Start of ENTRIES SHOWN

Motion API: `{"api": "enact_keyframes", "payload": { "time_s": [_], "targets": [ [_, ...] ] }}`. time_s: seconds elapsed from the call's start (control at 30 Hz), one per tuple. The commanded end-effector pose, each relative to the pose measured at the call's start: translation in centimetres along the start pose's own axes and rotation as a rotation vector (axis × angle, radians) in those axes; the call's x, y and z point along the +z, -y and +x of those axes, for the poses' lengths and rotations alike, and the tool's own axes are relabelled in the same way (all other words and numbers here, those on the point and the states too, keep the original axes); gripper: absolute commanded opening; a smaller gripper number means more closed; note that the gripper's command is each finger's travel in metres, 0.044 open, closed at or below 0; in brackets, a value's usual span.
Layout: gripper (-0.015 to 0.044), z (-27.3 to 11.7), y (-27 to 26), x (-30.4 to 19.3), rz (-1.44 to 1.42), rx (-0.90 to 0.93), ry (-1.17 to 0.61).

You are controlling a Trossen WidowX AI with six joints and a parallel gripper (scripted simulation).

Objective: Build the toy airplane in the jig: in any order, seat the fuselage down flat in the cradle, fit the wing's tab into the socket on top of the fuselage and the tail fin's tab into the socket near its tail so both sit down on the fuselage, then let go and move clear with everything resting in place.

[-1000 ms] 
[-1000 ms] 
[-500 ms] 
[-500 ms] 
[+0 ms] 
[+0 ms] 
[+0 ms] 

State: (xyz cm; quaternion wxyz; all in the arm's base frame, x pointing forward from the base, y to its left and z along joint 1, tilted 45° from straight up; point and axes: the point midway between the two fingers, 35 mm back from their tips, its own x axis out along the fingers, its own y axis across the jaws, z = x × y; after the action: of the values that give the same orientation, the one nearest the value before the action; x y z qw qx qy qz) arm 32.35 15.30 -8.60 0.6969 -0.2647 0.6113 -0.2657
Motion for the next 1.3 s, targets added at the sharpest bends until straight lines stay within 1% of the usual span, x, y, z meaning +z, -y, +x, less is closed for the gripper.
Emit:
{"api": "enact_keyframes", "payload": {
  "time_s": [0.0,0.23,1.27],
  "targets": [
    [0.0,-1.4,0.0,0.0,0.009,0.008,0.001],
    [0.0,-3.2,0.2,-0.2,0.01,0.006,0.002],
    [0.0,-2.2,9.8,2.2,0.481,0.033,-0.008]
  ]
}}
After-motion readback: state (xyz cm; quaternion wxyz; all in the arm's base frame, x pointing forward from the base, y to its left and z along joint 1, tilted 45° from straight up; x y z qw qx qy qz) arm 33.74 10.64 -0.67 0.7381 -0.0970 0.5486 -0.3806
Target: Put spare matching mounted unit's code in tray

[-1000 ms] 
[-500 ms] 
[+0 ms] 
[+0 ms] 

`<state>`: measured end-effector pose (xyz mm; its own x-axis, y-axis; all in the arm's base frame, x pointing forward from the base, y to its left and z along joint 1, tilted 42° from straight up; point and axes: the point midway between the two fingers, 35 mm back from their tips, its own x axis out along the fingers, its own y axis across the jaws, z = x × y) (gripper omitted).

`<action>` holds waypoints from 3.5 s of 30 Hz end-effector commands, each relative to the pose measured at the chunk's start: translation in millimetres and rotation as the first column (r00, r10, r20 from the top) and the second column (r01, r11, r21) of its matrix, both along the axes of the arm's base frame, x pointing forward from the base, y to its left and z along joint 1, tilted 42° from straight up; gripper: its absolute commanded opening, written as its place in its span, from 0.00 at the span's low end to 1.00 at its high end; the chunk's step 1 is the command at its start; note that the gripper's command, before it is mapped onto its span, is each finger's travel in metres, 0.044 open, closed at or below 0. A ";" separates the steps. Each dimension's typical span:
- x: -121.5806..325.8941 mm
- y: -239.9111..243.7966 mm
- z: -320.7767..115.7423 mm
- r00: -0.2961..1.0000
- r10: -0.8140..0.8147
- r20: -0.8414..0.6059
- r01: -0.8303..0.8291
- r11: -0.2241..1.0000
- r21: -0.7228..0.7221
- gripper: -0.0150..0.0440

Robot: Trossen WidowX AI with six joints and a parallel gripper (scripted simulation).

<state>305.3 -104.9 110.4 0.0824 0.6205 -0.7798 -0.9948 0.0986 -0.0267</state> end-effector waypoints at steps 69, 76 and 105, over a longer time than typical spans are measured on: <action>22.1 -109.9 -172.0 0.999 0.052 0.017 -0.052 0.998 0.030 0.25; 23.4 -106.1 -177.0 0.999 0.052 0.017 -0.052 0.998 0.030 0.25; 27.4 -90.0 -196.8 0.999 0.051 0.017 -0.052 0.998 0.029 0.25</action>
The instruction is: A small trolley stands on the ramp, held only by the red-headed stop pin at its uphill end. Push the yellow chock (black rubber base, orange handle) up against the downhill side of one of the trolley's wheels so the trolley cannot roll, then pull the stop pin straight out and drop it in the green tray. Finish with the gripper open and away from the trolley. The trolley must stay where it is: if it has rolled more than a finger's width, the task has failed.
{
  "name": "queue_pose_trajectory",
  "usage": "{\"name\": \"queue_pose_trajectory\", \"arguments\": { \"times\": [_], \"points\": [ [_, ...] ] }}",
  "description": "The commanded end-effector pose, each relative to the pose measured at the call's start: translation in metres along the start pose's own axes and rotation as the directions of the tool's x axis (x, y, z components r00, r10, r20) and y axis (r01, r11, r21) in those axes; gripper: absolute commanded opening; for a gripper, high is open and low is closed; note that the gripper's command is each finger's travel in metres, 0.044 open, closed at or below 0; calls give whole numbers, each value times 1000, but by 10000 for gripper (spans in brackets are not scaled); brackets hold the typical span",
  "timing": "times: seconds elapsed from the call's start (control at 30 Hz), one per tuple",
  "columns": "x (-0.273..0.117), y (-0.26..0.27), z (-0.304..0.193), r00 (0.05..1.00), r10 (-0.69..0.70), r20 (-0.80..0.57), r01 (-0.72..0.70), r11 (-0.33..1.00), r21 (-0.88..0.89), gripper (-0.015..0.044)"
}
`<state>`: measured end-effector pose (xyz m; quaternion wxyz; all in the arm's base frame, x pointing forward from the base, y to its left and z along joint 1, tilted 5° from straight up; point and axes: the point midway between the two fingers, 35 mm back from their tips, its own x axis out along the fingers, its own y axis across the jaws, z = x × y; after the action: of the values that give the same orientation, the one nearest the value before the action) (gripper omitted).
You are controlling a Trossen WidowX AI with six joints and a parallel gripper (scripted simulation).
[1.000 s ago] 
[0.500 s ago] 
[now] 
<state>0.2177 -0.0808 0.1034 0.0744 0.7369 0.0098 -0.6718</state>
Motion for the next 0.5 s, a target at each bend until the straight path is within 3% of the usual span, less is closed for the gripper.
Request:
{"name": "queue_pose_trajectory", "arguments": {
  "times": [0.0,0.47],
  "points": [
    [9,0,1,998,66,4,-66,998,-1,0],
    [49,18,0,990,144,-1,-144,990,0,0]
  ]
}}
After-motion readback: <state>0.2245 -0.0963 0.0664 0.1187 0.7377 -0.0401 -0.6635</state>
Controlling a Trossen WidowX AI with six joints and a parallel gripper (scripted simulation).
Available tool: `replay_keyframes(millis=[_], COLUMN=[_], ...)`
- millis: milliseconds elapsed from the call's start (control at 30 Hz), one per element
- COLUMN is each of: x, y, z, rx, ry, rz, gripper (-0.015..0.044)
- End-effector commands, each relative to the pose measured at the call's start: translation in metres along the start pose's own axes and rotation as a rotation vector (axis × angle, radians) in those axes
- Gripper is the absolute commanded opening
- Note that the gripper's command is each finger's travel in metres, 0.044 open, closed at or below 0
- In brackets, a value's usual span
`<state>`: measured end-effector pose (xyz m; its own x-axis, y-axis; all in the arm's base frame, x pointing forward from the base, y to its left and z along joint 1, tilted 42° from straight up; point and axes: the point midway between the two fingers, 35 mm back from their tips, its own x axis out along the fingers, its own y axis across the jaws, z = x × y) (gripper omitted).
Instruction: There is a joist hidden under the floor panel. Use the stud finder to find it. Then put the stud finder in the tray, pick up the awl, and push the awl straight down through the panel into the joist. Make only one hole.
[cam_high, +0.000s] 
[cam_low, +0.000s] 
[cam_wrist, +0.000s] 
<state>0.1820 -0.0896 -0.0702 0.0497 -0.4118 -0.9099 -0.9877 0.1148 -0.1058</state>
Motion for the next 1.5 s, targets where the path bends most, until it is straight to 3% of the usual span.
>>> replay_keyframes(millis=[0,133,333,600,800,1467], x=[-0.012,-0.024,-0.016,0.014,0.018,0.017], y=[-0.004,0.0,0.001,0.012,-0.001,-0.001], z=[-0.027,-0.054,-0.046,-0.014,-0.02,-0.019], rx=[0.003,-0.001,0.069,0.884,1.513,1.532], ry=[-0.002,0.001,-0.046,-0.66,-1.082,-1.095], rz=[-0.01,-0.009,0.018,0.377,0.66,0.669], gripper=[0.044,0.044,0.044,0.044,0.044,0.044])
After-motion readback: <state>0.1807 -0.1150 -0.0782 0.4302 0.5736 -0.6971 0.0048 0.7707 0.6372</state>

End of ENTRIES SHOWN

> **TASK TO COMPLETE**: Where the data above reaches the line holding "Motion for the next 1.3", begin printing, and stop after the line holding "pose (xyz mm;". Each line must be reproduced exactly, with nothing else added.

> **RESPONSE AREA**:
Motion for the next 1.3 s, targets added at the sharpest bends until straight lines stay within 1% of the usual span, x, y, z meaning +z, -y, +x, less is closed for the gripper.
Emit:
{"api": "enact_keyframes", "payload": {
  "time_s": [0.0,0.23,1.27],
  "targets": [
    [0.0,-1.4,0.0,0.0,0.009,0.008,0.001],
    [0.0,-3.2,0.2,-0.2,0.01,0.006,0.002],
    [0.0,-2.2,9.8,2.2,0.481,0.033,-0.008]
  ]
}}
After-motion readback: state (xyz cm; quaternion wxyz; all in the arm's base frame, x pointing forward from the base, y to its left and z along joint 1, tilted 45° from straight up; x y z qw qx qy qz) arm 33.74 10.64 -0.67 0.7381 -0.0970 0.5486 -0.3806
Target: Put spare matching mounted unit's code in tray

[-1000 ms] 
[-500 ms] 
[+0 ms] 
[+0 ms] 

`<state>`: measured end-effector pose (xyz mm; its own x-axis, y-axis; all in the arm's base frame, x pointing forward from the base, y to its left and z along joint 1, tilted 42° from straight up; point and axes: the point midway between the two fingers, 35 mm back from their tips, its own x axis out along the fingers, its own y axis across the jaws, z = x × y) (gripper omitted).

With this, there is nothing more to the exercise.